— Это тоже мертвяк отъел?
— Нет, это давнее, — донеслось в ответ. Разросся во мраке магический огонек, изошел жаром, лизнул хищно Имину рану. В воздухе запахло паленой кожей — неприятный, тревожащий запах. — Вот и все… В темноте сидим.
— Сидеть не станем — выход искать пойдем, — ободрил спутницу лич. — Я дорогу разберу.
Как всякий мертвый, Моа не чурался темноты. Даже из самых скудных крупиц света, что есть практически в любом мраке, он мог собрать худо-бедно различимую картинку и ориентироваться благодаря ей. Больше, чем на глаза, он полагался на чутье и слух, на движения воздуха, производимые вездесущим сквозняком.
В этот раз воздух шел из глубины поддомья. Заходил под землю далеко от того места, где стояли они с Имой, но точно снаружи, со свежести. И пусть быстро налипали поверх него затхлые подземельные смрады, все равно в основе своей был этот ветерок чистым и живым.
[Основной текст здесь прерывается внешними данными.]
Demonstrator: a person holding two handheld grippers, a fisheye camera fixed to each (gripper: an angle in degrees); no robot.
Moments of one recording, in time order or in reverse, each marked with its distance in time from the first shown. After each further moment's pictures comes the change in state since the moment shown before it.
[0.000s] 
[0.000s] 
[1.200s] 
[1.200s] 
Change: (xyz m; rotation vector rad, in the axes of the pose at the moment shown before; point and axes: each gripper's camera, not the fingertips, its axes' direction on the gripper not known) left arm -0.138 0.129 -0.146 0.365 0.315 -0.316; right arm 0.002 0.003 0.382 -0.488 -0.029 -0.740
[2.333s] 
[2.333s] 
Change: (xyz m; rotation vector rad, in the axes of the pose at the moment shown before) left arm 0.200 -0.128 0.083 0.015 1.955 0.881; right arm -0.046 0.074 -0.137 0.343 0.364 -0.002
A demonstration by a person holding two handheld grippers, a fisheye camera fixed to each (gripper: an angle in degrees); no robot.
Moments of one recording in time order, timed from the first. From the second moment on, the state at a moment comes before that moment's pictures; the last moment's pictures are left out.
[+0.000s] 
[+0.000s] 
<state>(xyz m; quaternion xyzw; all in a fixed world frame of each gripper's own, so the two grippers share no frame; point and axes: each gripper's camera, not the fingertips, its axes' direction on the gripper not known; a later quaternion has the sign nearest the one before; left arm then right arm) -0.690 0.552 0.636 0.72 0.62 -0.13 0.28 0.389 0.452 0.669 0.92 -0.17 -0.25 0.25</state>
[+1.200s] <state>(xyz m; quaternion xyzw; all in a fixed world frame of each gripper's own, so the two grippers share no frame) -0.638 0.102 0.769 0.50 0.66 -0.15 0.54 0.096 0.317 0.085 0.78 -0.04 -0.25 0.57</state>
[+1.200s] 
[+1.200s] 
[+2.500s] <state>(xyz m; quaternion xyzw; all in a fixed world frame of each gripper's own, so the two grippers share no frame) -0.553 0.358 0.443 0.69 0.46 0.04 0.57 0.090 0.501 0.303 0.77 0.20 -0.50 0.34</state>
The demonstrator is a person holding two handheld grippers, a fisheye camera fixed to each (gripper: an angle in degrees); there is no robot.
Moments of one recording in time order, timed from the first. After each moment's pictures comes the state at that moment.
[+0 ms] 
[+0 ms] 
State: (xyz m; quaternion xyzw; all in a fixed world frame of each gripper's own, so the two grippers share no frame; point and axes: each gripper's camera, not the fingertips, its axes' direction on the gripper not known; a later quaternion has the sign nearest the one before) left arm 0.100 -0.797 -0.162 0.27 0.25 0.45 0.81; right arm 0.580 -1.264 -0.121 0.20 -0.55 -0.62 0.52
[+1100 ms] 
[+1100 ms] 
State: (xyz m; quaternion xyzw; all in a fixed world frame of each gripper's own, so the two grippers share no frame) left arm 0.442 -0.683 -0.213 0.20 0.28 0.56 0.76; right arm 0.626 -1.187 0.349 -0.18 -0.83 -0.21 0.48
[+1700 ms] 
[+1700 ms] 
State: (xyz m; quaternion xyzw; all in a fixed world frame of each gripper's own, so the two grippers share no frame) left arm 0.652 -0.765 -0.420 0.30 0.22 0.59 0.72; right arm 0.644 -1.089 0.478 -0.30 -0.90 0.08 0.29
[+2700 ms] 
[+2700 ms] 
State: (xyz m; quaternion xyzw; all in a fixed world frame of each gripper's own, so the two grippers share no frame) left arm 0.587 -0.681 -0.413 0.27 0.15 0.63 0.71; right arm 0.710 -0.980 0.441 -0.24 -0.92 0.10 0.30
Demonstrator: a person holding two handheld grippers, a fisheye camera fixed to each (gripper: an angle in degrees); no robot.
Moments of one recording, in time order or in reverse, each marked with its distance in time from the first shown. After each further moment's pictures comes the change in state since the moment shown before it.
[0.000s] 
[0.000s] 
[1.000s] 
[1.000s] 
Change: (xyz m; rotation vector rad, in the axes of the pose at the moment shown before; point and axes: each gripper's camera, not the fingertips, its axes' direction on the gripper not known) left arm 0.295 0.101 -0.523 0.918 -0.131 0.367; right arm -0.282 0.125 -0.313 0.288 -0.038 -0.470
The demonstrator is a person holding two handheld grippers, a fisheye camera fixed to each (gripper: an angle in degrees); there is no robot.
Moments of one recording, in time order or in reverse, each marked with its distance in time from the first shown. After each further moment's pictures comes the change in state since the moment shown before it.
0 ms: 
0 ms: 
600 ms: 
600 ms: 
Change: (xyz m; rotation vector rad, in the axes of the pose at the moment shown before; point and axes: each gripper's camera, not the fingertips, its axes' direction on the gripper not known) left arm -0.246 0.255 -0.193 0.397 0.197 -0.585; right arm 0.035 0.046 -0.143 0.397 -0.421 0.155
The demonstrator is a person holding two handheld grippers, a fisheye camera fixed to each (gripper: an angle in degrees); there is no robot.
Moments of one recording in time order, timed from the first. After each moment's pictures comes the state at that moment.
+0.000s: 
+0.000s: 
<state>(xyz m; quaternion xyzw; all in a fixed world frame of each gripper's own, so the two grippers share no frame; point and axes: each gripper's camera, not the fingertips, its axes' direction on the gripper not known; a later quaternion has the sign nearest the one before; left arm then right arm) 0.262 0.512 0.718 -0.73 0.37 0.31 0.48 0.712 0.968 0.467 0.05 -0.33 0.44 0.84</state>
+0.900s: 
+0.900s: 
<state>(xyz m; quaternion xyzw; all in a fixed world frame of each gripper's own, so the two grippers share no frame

Лич взял спутницу за руку — она-то во тьме не видит, — и повел вдоль воздушного течения вперед, к скрытому лабиринтом подземных закоулков далекому выходу.
— Ох, смотри, что это… — вдруг удивленно выдохнула Има.
Моа тоже заметил — не заметить было трудно. Клейма на его клинке начали светиться холодным, фосфорическим светом. Они не рассеивали темноту, наоборот, делали ее еще непроглядней и плотнее. Лич насторожился — прежде такого никогда не случалось.
Остановился.
— Впервые такое.
— Интересно, это плохо или хорошо, что твой меч так засветился? — спросила Има.
— Не плохо и не хорошо, — отозвался Моа. — Ново.
Лич не мог объяснить своего спокойствия. Оно рождалось откуда-то из глубин затянутой туманом небытия памяти. Память мертвого — вещь особенная. Она вроде есть, а вроде и нет ее. Она как закрытая запретная книга — знаешь, что под обложкою много всего, но пока не откроешь, подробностей не выяснишь. И иногда вроде получается мельком листнуть пару страниц, ухватить пару ярких строк, но неведомая сила снова сомкнет переплетные крышки и не даст прочитать предложение до конца…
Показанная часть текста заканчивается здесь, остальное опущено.